Reports in the Chinese media this week that the price of four companies’ soap, detergent, shampoo and body lotion products would increase by up to 15 percent next month led to a rush on these goods in supermarkets in Shanghai, Nanjing and other cities.
According to the official Xinhua news agency, the four companies increasing their prices—multinational firms Unilever PLC and Procter & Gamble, and the Chinese-based Liby Group Co. and Nice Group—control fourth-fifths of the Chinese market.
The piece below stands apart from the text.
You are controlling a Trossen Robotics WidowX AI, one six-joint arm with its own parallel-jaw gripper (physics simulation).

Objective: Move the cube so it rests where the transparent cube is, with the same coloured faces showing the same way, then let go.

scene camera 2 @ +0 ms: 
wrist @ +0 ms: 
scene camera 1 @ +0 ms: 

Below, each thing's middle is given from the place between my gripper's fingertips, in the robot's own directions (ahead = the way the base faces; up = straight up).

The companies have blamed higher prices for oil and other raw materials.
The Wall Street Journal reported that the run on soap and shampoo in supermarkets represented the “latest signal of public alarm over rising inflation despite government attempts to bring it under control.” An office worker Wang Jingyan told the newspaper that he reacted to the reports of price increases because “shampoo is already way too expensive, and I can’t bear any further price increases.” Web site editor Ramona Yan bought five bags of laundry detergent, explaining that she wanted to buy in bulk for the coming months. “Everything I buy must be on sale or else I just can’t afford to buy,” she said.
China’s consumer price index (CPI) rose by 4.9 percent in February compared to the same month last year. Although it was unchanged from January’s 4.9 percent, the February index was higher than the government’s 4 percent target. Moreover, food prices, which account for much of the household expenditure of workers, increased 11 percent in the year to February.